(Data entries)
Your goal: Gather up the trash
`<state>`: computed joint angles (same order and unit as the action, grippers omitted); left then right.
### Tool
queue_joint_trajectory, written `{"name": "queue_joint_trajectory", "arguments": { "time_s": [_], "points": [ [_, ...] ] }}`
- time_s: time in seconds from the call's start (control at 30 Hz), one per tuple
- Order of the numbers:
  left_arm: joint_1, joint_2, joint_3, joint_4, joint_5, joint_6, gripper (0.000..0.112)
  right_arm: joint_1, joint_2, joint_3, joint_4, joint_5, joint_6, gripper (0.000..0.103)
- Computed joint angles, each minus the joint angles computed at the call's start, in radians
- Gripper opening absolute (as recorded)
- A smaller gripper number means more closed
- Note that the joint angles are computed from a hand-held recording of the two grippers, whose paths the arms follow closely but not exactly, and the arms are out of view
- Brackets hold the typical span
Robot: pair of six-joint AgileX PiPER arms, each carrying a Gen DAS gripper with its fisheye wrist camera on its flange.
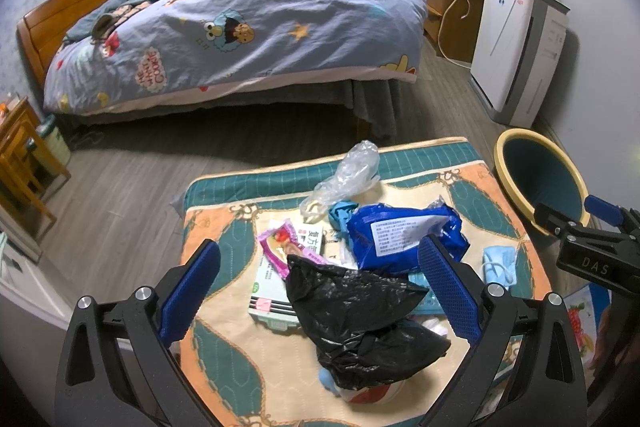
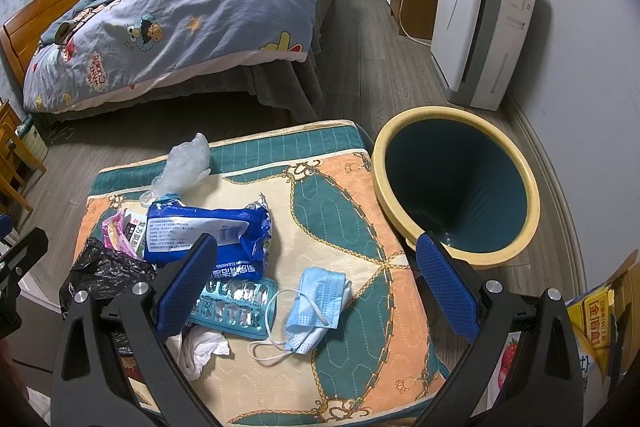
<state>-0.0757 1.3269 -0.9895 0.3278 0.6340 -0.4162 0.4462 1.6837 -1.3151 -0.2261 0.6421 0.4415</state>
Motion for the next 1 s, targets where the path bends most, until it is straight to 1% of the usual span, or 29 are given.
{"name": "queue_joint_trajectory", "arguments": {
  "time_s": [0.5, 0.63, 0.7, 0.73, 0.8, 0.83, 0.93, 1.0],
  "points": [
    [0.002, -0.001, 0.000, -0.001, 0.002, 0.002, 0.098, 0.001, 0.004, 0.003, -0.003, 0.006, 0.008, 0.098],
    [0.009, -0.004, 0.004, -0.015, -0.005, 0.019, 0.098, -0.010, 0.017, -0.007, 0.037, 0.026, -0.010, 0.098],
    [0.028, -0.008, 0.010, -0.048, -0.016, 0.056, 0.098, -0.024, 0.027, -0.021, 0.061, 0.046, -0.023, 0.098],
    [0.044, -0.004, 0.008, -0.095, -0.021, 0.102, 0.098, -0.040, 0.030, -0.028, 0.087, 0.060, -0.031, 0.098],
    [0.081, 0.012, -0.013, -0.192, -0.006, 0.196, 0.098, -0.067, 0.036, -0.043, 0.134, 0.085, -0.054, 0.098],
    [0.087, 0.024, -0.027, -0.199, -0.001, 0.201, 0.098, -0.080, 0.049, -0.072, 0.139, 0.123, -0.056, 0.098],
    [0.115, 0.065, -0.075, -0.211, 0.008, 0.246, 0.098, -0.105, 0.087, -0.153, 0.167, 0.189, -0.120, 0.098],
    [0.098, 0.121, -0.135, -0.152, 0.011, 0.200, 0.098, -0.126, 0.115, -0.207, 0.193, 0.222, -0.171, 0.097]
  ]
}}
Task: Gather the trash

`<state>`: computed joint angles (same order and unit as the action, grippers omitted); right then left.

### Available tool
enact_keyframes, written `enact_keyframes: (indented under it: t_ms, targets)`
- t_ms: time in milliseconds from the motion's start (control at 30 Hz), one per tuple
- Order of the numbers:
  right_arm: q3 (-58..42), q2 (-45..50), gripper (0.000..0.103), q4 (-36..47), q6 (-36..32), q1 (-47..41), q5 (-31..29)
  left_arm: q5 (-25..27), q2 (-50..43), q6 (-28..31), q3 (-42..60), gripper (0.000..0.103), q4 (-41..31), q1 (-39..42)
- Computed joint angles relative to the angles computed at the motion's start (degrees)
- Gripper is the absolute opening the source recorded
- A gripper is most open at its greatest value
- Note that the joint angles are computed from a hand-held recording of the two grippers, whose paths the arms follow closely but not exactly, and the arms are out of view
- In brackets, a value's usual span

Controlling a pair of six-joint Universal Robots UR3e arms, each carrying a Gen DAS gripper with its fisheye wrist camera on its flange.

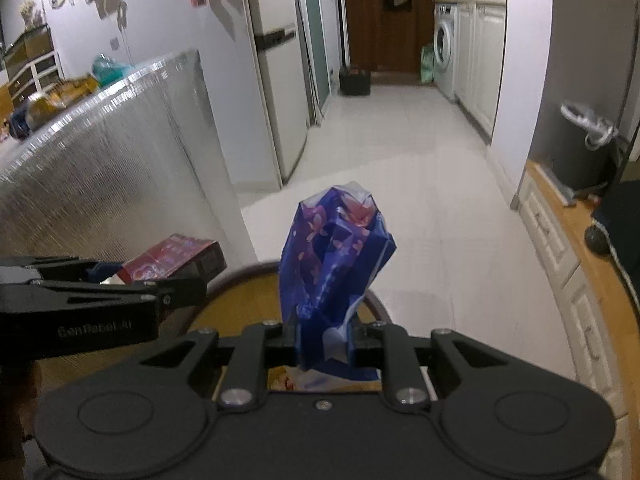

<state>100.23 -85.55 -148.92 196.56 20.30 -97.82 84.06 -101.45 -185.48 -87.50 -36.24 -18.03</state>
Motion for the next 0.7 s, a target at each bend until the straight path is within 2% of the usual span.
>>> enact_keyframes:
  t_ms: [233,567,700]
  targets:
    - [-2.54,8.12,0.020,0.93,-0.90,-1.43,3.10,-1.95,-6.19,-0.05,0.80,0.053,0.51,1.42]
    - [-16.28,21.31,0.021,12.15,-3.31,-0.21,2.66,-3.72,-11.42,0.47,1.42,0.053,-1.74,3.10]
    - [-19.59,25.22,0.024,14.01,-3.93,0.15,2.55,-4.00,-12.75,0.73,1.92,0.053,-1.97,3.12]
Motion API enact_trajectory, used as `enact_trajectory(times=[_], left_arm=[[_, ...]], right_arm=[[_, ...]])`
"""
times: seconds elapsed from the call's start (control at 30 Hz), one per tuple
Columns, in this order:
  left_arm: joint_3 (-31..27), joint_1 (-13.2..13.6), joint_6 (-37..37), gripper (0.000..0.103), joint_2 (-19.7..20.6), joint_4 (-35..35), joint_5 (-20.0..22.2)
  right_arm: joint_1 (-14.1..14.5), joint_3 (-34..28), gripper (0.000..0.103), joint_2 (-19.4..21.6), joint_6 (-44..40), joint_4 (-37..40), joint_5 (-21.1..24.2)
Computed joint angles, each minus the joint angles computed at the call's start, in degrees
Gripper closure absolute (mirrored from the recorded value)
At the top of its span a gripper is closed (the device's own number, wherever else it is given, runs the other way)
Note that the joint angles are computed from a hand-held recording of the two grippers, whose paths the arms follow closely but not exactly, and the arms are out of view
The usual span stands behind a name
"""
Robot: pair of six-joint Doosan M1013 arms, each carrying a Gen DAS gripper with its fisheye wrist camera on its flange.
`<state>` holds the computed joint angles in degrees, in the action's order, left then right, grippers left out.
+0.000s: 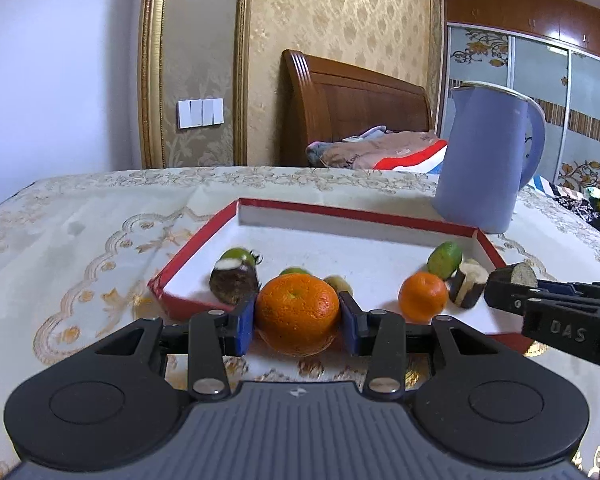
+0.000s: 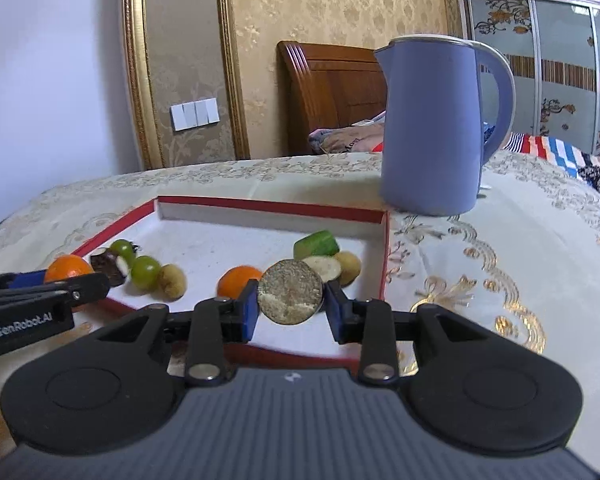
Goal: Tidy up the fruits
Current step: 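Carry the mandarin in left gripper and dark chunk in right gripper over the tray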
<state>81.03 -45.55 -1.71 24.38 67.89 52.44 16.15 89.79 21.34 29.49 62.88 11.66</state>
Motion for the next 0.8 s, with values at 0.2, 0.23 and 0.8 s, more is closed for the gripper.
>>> enact_trajectory(times=[0.2,0.23,0.8], left_arm=[[-3.42,1.57,4.23,0.061,1.88,-5.18,-0.24],[-3.83,1.69,4.71,0.061,2.17,-5.47,0.04],[-9.60,3.31,8.87,0.061,6.50,-6.37,5.00]], right_arm=[[0.23,-3.29,0.070,2.08,16.05,-16.52,3.35],[0.35,-3.50,0.070,2.22,16.89,-17.64,3.42],[3.23,-7.87,0.070,5.46,43.20,-49.88,-1.97]])
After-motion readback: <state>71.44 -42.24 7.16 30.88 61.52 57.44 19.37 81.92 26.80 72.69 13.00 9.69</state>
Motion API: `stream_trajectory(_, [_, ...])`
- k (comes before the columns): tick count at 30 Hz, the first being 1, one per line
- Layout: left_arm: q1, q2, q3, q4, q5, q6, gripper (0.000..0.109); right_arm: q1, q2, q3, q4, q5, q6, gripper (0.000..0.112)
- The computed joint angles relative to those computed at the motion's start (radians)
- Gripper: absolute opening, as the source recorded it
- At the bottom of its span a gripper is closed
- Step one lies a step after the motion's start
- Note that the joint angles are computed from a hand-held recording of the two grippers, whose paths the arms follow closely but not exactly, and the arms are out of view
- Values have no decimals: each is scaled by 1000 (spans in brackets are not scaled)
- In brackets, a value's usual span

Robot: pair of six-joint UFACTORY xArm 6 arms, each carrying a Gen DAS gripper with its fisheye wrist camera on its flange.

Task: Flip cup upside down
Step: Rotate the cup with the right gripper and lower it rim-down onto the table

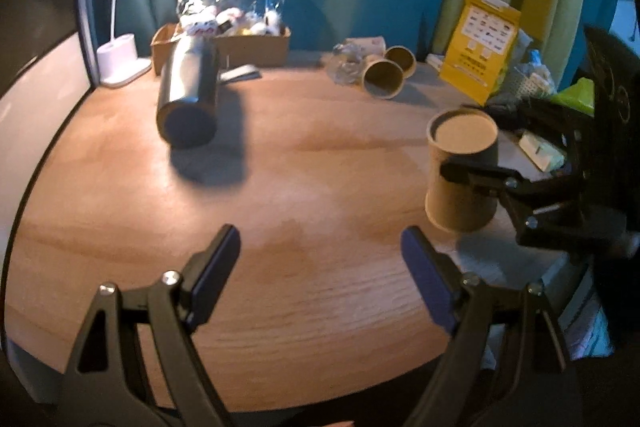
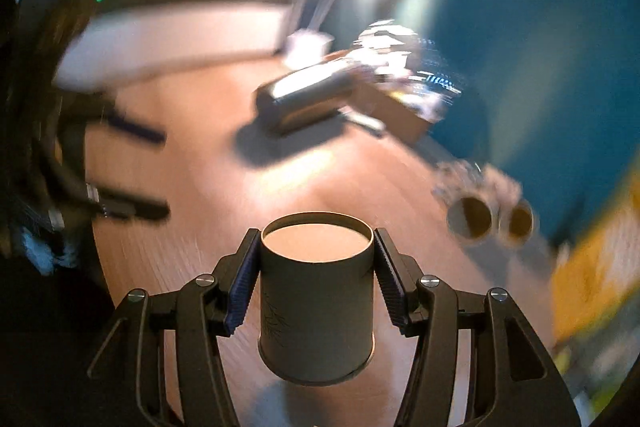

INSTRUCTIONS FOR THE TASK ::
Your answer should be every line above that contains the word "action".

TASK SOLUTION ::
`<state>`: computed joint angles (same order and unit as the action, grippers omitted); left then right.
`<state>`: computed joint angles (same order and unit as the action, grippers omitted); right then left.
`<state>` holds the computed joint angles in degrees, in the action's order, left then right, grippers left out.

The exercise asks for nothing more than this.